Bank M&A: The Concept of Relative Valuation
It depends. How often do advisers such as doctors, lawyers, accountants, and yes, investment bankers say that? Asking if an offer to buy your bank is a good one depends on numerous factors, as investment bankers’ fairness opinions state in excruciating detail.
What value a buyer ascribes to your institution does depend on many things. One key factor, though, is the buyer’s currency. More specifically, where the buyer’s stock is trading on a price/book or price/earnings basis.
Let’s look at two deals.
Deal 1: FNB Corporation (NYSE: FNB) of Hermitage, PA, buying BCSB Bancorp (Nasdaq: BCSB).
Deal 2: 1st Constitution Bancorp (Nasdaq: FCCY) of Cranbury, NJ buying Rumson-Fair Haven Bank and Trust (OTCQB: RFHB) of Rumson, NJ.
According to the table, BCSB received a higher valuation. Or did it?

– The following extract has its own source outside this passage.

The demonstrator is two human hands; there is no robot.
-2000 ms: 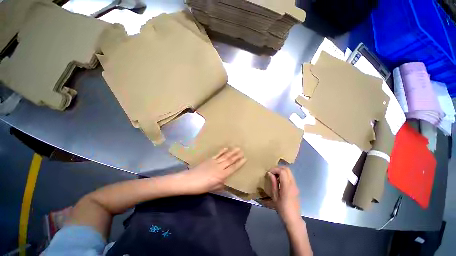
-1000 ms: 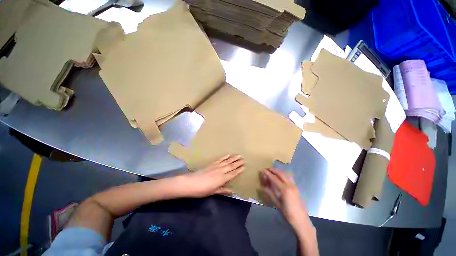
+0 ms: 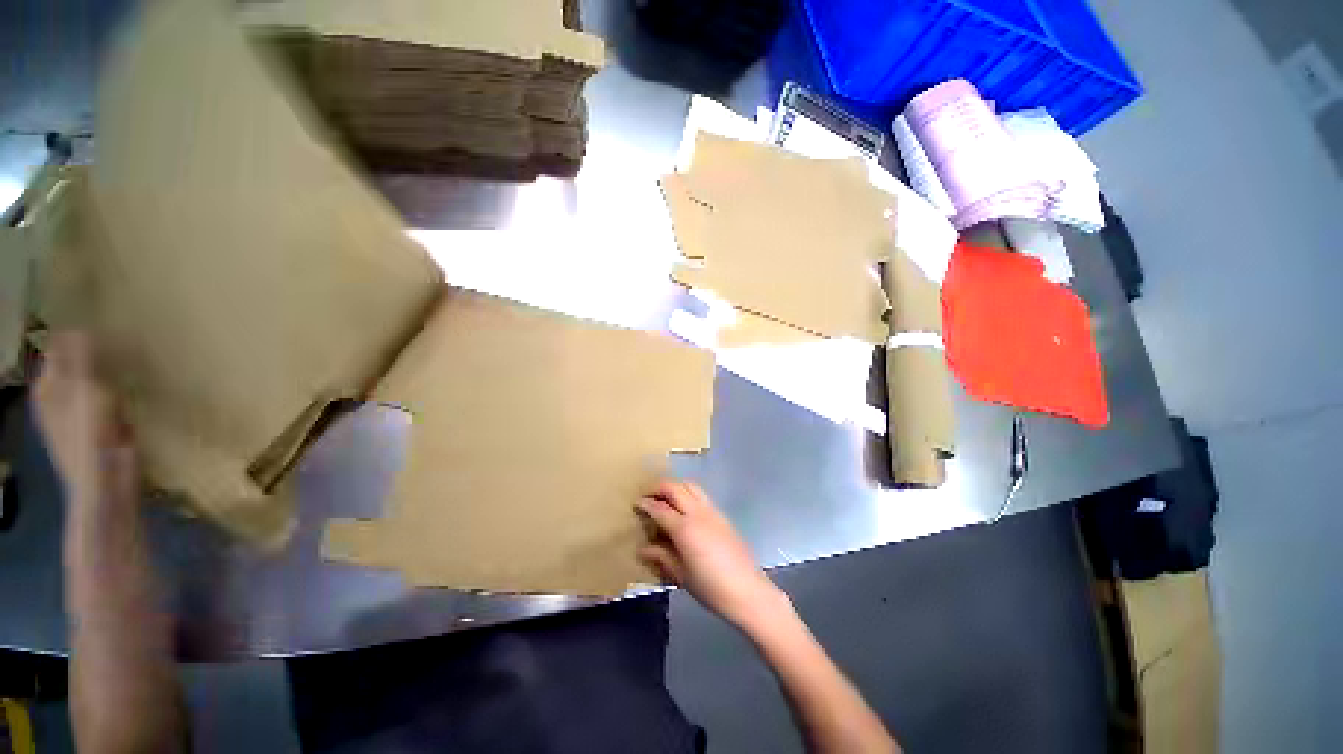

At this writing, FNB trades at 255% of tangible book value per share, and 14.6x earnings. 1st Constitution, on the other hand, trades at 101% of tangible book, and 10.5x earnings. So, although the nominal value paid for Rumson-Fair Haven by 1st Constitution is less than what FNB paid for BCSB, it appears from the table that Rumson-Fair Haven shareholders got the better deal, all other things being equal.
Assuming there is not tangible book dilution or earnings accretion (which we know is probably not true, but most of the assumptions to show dilution/accretion are unknown to us), Rumson Fair-Haven shareholders are set to receive a 37% pickup in tangible book value and 224% pickup in EPS. BCSB shareholders are set to increase EPS 252% but will also incur tangible book dilution of 33%.
The valuation differences between the buyers probably explains why FNB is paying the transaction consideration in stock, and 1st Constitution is trying to use as much cash as possible while still qualifying for a tax free exchange for selling shareholders that elect to take 1st Connie stock.
So, when evaluating what buyers would be willing to pay for your institution in a merger, you should also consider the value of the consideration received. Just because a buyer can pay a higher nominal value, doesn’t make it a better deal.